[Task prompt] Reproduce every line below exactly as written; do not include the images.

━━━━━━━━

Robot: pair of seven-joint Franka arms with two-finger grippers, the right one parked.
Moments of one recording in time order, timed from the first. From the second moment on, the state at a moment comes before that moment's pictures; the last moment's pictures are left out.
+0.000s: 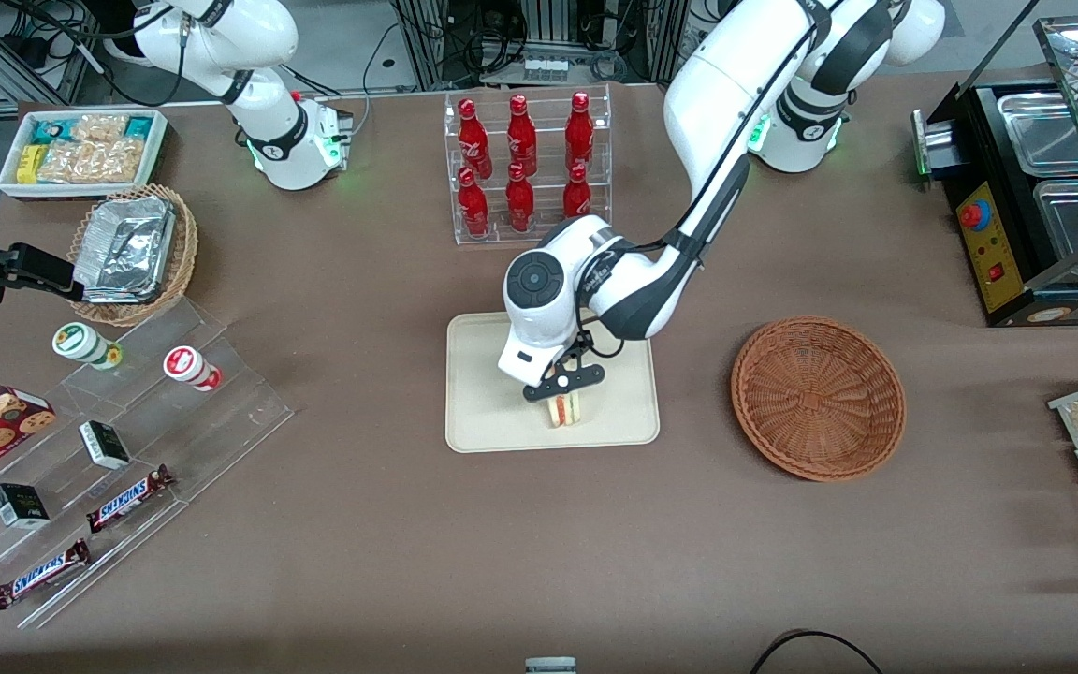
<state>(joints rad) -0.69 0.80 -0.13 -1.36 0.10 2.07 -1.12</state>
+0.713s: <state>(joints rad) -0.69 0.78 -0.13 -1.30 0.10 2.06 -1.12</state>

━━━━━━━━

[Task output]
Robot: pair of seven-joint Franka arms with two-finger grippers, the right one parked.
Moments of one recording in time order, timed from the first. From the second moment on, the state at a moment comes before that moment's pictures; the last moment's pictures are left out.
+0.000s: 
<state>(joints rad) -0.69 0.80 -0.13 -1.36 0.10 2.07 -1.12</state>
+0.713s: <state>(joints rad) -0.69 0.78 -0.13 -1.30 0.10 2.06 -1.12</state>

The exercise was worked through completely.